Reproduce all of the entries below exactly, without a single change.

··· MATERIALS PROVIDED

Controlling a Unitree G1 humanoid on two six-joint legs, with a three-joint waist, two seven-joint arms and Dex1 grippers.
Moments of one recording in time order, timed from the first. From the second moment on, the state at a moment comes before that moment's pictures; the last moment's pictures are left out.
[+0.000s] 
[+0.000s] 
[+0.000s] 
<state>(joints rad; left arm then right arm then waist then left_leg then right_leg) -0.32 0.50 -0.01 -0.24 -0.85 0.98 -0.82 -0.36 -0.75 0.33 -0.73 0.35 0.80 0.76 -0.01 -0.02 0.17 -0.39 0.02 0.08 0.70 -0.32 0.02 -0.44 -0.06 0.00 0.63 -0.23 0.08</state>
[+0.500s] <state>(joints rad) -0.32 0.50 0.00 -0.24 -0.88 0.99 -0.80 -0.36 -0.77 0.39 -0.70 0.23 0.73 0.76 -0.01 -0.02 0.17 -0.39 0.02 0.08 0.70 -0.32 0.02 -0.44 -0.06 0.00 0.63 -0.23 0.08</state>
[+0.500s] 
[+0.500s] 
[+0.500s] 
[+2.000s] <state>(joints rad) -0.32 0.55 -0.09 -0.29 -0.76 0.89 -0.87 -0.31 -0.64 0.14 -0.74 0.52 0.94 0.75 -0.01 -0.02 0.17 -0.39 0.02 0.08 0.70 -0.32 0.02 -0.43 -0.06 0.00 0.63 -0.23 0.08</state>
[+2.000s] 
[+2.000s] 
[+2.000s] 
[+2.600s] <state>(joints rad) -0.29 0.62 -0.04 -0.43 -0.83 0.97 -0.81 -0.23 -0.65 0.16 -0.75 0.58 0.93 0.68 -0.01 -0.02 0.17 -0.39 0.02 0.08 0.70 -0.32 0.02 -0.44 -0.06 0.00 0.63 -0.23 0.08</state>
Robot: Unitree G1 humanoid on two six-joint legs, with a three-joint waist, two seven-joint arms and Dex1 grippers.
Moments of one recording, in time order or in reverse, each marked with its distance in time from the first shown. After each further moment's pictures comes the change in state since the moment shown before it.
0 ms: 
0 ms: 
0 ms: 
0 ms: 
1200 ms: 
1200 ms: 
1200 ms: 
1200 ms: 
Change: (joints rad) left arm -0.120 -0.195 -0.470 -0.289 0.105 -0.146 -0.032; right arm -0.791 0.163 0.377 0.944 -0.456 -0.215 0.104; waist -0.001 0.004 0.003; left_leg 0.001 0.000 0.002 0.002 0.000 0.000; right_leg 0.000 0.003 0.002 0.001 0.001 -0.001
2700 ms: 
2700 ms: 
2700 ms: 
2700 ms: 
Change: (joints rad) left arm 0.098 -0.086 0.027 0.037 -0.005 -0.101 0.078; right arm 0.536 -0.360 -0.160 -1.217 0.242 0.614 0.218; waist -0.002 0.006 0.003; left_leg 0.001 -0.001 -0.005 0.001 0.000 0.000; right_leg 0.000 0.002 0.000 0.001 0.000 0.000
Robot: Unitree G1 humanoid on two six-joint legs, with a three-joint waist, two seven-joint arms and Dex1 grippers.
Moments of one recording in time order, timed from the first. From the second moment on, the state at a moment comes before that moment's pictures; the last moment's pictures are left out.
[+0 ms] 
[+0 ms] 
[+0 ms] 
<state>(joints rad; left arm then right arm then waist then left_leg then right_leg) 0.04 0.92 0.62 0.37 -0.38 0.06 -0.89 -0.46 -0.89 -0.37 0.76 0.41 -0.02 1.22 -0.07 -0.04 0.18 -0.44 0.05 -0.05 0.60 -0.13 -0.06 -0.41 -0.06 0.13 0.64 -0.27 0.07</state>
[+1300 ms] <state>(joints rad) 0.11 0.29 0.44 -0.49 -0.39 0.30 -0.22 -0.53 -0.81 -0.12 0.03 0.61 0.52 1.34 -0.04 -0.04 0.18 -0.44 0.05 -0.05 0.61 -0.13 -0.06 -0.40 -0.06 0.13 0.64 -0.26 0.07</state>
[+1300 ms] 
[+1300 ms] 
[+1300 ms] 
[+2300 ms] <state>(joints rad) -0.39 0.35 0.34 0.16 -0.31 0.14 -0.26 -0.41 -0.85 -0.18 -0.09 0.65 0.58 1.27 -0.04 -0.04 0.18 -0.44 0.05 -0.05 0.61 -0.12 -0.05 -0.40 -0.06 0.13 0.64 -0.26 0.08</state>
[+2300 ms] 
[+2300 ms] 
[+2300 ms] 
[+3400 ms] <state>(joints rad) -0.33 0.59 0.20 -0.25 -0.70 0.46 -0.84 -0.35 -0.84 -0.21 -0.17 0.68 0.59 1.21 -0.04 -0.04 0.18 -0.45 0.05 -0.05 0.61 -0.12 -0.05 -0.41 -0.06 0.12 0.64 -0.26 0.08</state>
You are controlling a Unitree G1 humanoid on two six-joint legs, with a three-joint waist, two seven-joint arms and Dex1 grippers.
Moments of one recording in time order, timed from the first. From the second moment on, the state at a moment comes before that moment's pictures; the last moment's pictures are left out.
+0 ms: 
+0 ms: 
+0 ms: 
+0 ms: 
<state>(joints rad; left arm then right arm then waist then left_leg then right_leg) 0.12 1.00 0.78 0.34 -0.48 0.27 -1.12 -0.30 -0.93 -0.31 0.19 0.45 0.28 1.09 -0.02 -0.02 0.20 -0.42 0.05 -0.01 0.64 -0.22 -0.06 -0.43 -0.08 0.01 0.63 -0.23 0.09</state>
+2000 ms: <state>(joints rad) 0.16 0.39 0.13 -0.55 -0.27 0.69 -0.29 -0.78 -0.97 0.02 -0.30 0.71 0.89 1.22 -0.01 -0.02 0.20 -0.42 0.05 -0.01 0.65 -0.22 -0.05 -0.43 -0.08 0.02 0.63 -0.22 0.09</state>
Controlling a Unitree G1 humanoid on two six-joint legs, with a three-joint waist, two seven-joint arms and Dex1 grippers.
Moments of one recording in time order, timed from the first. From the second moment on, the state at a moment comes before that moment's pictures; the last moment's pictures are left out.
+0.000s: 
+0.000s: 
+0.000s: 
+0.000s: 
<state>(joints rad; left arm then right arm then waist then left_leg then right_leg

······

» TASK SOLUTION:
Controlling a Unitree G1 humanoid on two six-joint legs, with a three-joint waist, two seven-joint arms and Dex1 grippers.
Moments of one recording in time order, timed from the first. From the second moment on, the state at a moment comes before that moment's pictures; the last moment's pictures are left out.
[+0.000s] 
[+0.000s] 
[+0.000s] 
<state>(joints rad; left arm then right arm then waist then left_leg then right_leg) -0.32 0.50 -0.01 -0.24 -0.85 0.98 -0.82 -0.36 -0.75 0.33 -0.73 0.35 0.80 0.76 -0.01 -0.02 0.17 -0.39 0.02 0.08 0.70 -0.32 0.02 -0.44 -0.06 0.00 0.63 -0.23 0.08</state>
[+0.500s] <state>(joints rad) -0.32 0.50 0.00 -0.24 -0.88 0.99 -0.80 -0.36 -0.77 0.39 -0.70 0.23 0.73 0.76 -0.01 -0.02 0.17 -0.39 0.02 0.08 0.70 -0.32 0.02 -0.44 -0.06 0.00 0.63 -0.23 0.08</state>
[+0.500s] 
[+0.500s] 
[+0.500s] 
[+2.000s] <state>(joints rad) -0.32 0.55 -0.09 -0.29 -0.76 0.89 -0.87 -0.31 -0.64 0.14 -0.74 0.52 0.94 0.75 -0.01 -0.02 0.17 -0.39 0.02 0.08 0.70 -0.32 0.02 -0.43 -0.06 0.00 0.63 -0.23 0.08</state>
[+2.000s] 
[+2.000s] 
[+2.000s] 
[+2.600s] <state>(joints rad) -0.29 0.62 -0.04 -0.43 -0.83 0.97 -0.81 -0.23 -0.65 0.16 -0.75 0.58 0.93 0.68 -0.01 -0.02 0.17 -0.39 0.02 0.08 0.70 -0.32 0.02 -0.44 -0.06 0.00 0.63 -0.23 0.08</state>
Robot: Unitree G1 humanoid on two six-joint legs, with a three-joint waist, two seven-joint arms and Dex1 grippers.
Moments of one recording, in time order or in reverse, each marked with its distance in time from the first shown. After each further moment's pictures comes the change in state since the moment shown before it.
0 ms: 
0 ms: 
0 ms: 
0 ms: 
1200 ms: 
1200 ms: 
1200 ms: 
1200 ms: 
Change: (joints rad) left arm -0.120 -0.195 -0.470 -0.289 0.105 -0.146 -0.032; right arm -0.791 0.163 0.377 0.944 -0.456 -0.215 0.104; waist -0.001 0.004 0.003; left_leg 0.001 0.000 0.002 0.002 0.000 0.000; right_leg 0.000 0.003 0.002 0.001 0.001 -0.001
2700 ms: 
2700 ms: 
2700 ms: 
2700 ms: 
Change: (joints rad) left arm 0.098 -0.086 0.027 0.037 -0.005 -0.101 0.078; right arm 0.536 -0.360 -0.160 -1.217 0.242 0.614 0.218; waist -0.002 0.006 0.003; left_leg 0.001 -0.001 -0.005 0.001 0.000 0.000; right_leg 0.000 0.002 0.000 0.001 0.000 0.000
Robot: Unitree G1 humanoid on two six-joint legs, with a three-joint waist, two seven-joint arms and Dex1 grippers.
Moments of one recording in time order, timed from the first. From the second moment on, the state at a moment comes before that moment's pictures; the last moment's pictures are left out.
[+0 ms] 
[+0 ms] 
[+0 ms] 
<state>(joints rad; left arm then right arm then waist then left_leg then right_leg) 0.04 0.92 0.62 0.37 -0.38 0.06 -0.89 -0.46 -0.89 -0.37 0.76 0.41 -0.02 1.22 -0.07 -0.04 0.18 -0.44 0.05 -0.05 0.60 -0.13 -0.06 -0.41 -0.06 0.13 0.64 -0.27 0.07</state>
[+1300 ms] <state>(joints rad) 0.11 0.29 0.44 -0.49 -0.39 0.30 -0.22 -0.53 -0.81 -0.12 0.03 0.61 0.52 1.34 -0.04 -0.04 0.18 -0.44 0.05 -0.05 0.61 -0.13 -0.06 -0.40 -0.06 0.13 0.64 -0.26 0.07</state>
[+1300 ms] 
[+1300 ms] 
[+1300 ms] 
[+2300 ms] <state>(joints rad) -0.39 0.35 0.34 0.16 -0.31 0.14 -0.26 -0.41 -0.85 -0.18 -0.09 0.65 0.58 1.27 -0.04 -0.04 0.18 -0.44 0.05 -0.05 0.61 -0.12 -0.05 -0.40 -0.06 0.13 0.64 -0.26 0.08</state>
[+2300 ms] 
[+2300 ms] 
[+2300 ms] 
[+3400 ms] <state>(joints rad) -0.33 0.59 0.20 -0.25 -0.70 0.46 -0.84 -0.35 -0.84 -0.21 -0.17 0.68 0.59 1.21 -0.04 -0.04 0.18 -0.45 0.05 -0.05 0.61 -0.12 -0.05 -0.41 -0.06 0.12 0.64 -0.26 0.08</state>
You are controlling a Unitree G1 humanoid on two six-joint legs, with a three-joint waist, two seven-joint arms and Dex1 grippers.
Moments of one recording in time order, timed from the first. From the second moment on, the state at a moment comes before that moment's pictures; the last moment's pictures are left out.
+0 ms: 
+0 ms: 
+0 ms: 
+0 ms: 
<state>(joints rad; left arm then right arm then waist then left_leg then right_leg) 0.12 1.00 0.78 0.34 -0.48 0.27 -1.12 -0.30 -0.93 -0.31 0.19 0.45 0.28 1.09 -0.02 -0.02 0.20 -0.42 0.05 -0.01 0.64 -0.22 -0.06 -0.43 -0.08 0.01 0.63 -0.23 0.09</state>
+2000 ms: <state>(joints rad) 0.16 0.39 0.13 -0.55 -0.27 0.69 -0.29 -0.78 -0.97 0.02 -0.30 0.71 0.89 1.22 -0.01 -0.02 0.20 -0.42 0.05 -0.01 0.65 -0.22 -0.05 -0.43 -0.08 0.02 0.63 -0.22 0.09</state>
Controlling a Unitree G1 humanoid on two six-joint legs, with a three-joint waist, two seven-joint arms and Dex1 grippers.
Moments of one recording in time order, timed from the first. From the second moment on, the state at a moment comes before that moment's pictures; the last moment's pictures are left out.
+0.000s: 
+0.000s: 
+0.000s: 
+0.000s: 
<state>(joints rad; left arm then right arm then waist then left_leg then right_leg

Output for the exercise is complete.